TASK DESCRIPTION:
Below are records; quote them exactly from the first line through the line that contains "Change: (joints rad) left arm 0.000".
*** Opening of EXERCISE INPUT ***
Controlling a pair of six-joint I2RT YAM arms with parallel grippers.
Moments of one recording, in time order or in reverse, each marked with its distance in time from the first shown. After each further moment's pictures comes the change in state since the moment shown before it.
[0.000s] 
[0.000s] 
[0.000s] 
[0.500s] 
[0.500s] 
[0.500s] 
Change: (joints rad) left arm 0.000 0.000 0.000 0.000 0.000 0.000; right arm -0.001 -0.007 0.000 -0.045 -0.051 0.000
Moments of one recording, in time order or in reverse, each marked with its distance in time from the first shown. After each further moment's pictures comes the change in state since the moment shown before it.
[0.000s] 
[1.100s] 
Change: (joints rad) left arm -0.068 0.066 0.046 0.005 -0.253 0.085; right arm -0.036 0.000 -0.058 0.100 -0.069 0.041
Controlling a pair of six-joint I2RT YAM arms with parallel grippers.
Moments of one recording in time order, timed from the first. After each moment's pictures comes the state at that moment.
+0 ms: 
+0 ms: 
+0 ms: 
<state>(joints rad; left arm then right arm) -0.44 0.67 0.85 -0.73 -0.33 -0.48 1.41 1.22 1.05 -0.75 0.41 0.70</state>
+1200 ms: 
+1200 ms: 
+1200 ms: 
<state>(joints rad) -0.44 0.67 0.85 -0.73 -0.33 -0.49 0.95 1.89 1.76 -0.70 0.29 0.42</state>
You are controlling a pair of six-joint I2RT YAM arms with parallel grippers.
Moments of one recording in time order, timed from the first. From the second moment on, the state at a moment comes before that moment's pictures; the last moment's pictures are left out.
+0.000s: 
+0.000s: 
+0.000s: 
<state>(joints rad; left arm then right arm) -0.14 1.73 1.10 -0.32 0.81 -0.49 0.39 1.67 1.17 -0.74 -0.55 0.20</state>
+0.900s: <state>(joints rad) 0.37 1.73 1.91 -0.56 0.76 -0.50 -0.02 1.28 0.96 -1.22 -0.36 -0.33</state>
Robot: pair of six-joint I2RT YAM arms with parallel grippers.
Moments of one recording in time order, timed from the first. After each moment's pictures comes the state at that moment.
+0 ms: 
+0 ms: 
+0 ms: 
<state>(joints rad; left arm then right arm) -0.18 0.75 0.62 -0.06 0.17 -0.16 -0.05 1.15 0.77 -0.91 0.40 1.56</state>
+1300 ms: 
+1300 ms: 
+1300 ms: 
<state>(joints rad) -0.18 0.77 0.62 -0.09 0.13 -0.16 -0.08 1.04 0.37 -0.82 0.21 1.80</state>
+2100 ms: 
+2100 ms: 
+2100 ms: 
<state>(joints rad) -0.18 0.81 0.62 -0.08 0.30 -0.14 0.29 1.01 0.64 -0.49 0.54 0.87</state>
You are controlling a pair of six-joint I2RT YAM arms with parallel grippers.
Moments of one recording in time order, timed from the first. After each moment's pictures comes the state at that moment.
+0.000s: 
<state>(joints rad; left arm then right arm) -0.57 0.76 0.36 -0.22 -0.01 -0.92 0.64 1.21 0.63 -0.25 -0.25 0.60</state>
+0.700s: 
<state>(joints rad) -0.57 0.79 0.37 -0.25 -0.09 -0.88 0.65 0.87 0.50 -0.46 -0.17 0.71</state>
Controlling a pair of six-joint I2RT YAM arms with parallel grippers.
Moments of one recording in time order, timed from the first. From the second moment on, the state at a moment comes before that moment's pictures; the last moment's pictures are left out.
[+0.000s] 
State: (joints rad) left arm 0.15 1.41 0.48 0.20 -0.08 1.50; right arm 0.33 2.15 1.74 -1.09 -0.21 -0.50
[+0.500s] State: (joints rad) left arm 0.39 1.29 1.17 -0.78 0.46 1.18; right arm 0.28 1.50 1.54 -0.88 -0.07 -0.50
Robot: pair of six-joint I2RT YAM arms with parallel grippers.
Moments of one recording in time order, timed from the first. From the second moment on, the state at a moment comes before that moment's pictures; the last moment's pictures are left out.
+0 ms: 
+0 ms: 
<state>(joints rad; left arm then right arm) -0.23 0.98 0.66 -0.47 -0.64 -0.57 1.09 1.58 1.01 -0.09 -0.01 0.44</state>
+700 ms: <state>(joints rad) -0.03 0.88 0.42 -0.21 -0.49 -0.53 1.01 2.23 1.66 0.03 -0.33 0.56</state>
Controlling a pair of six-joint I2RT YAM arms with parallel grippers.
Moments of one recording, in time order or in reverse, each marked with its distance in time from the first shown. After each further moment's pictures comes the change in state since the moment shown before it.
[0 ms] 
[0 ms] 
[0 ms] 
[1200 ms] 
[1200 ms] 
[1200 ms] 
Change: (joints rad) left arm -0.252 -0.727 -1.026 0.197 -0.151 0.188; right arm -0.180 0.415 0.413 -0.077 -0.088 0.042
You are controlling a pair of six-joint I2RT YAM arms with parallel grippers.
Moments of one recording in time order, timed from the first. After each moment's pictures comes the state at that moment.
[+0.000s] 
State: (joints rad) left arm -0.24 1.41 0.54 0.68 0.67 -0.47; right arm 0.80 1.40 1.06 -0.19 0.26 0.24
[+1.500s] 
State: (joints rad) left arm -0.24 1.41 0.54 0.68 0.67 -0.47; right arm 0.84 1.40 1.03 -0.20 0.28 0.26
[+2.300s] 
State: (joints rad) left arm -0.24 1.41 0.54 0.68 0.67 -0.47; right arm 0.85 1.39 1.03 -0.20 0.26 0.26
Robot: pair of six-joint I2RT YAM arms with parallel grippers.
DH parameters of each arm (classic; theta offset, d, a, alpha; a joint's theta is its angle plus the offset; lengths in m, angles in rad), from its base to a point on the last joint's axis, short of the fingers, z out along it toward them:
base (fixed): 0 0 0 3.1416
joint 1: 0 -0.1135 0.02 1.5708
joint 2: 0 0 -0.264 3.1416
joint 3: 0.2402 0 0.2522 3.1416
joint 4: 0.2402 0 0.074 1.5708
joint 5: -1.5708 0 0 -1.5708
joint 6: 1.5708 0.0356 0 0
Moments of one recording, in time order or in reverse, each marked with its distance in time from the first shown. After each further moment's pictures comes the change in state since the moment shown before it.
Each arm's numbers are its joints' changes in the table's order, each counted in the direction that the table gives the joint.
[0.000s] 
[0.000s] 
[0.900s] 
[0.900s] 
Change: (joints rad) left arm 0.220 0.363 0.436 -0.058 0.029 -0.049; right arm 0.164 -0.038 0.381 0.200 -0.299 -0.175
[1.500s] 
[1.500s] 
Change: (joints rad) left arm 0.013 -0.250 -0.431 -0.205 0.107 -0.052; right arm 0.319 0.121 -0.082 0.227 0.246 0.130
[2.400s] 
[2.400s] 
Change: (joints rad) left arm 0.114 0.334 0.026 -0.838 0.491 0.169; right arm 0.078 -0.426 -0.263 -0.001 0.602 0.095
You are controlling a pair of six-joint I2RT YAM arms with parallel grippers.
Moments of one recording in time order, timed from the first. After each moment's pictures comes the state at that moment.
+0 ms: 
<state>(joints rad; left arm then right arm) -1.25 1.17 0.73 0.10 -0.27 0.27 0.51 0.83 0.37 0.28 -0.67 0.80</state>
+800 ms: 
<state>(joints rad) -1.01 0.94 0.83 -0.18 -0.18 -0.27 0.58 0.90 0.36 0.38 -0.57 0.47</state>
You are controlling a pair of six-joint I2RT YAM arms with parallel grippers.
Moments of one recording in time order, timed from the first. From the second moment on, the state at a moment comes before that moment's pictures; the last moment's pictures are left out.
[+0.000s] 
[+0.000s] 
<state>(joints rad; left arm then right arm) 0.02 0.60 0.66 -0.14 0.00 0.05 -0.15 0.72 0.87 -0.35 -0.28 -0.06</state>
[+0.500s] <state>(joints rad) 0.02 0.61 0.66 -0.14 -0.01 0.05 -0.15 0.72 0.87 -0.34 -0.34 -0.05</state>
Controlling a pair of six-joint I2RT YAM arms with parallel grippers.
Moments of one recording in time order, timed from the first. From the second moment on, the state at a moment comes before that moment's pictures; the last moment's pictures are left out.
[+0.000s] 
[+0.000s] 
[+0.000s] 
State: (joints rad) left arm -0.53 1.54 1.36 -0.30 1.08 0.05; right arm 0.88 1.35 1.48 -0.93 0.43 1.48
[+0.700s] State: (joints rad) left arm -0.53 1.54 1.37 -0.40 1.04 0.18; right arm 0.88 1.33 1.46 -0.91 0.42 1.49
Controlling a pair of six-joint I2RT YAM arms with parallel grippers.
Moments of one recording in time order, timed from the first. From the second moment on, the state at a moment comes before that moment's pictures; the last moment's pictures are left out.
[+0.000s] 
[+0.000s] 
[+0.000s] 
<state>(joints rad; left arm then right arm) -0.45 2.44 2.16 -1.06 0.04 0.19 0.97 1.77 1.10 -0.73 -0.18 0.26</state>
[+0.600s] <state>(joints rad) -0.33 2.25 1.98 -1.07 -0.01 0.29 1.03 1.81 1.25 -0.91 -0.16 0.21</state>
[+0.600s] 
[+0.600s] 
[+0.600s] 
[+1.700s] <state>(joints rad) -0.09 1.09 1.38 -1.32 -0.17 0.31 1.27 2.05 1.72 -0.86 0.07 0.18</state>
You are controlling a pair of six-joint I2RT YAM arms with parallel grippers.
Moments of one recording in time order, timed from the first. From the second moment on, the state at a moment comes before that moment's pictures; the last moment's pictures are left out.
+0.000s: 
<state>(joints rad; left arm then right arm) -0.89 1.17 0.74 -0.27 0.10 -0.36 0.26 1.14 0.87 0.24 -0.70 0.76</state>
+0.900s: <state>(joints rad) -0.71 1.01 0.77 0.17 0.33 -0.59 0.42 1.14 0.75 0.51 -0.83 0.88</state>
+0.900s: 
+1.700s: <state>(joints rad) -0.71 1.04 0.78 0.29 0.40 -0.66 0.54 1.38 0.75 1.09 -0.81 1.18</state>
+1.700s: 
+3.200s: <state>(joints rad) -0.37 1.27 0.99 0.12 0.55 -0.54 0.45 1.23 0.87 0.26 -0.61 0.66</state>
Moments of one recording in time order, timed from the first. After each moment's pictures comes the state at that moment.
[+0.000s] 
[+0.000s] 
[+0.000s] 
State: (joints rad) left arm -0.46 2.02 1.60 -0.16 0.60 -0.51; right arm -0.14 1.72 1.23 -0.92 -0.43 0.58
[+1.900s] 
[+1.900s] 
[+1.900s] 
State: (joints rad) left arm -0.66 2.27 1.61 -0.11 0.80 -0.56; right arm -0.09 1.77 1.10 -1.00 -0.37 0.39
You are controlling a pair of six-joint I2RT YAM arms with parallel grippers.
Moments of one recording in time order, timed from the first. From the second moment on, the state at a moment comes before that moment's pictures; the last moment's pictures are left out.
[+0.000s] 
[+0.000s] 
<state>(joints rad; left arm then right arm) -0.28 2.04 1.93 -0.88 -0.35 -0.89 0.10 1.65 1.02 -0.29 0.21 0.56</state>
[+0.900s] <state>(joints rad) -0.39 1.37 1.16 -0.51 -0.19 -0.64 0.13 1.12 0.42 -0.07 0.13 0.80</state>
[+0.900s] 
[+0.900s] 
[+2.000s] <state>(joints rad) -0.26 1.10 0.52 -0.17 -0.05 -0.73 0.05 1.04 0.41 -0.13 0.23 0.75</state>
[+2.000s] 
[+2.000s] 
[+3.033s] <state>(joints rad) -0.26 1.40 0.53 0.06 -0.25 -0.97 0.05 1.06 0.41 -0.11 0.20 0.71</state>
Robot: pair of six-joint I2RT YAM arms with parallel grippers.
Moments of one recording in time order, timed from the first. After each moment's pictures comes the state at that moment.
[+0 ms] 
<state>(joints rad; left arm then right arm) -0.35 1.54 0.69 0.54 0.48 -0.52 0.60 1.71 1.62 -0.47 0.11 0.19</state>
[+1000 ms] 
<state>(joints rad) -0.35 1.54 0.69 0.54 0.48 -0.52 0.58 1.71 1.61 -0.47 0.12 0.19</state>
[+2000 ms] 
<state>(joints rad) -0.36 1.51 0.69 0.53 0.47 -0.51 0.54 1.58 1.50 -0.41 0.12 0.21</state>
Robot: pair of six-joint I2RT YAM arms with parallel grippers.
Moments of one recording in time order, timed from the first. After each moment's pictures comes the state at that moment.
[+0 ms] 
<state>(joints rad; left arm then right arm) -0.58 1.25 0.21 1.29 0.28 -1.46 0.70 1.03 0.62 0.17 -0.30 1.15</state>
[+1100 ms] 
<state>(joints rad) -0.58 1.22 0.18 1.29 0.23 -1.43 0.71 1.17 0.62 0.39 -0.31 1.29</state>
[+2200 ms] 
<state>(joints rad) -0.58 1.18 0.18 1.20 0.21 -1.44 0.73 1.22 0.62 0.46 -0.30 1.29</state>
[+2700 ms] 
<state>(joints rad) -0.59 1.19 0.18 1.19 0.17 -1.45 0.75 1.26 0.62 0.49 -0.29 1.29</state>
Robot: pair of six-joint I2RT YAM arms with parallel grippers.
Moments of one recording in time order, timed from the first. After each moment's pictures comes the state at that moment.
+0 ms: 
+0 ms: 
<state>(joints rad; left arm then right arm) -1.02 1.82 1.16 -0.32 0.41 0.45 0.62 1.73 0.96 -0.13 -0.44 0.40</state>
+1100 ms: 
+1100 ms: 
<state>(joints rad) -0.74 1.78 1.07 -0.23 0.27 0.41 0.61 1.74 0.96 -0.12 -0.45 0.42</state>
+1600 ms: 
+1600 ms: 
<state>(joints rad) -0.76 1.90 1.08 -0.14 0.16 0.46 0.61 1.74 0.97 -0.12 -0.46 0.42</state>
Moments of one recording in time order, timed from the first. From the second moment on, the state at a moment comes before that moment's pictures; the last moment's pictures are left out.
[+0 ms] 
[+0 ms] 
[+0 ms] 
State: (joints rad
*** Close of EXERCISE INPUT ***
RESULT FOR THIS EXERCISE:
Controlling a pair of six-joint I2RT YAM arms with parallel grippers.
Moments of one recording, in time order or in reverse, each marked with its distance in time from the first shown. After each further moment's pictures comes the change in state since the moment shown before it.
[0.000s] 
[0.000s] 
[0.000s] 
[0.500s] 
[0.500s] 
[0.500s] 
Change: (joints rad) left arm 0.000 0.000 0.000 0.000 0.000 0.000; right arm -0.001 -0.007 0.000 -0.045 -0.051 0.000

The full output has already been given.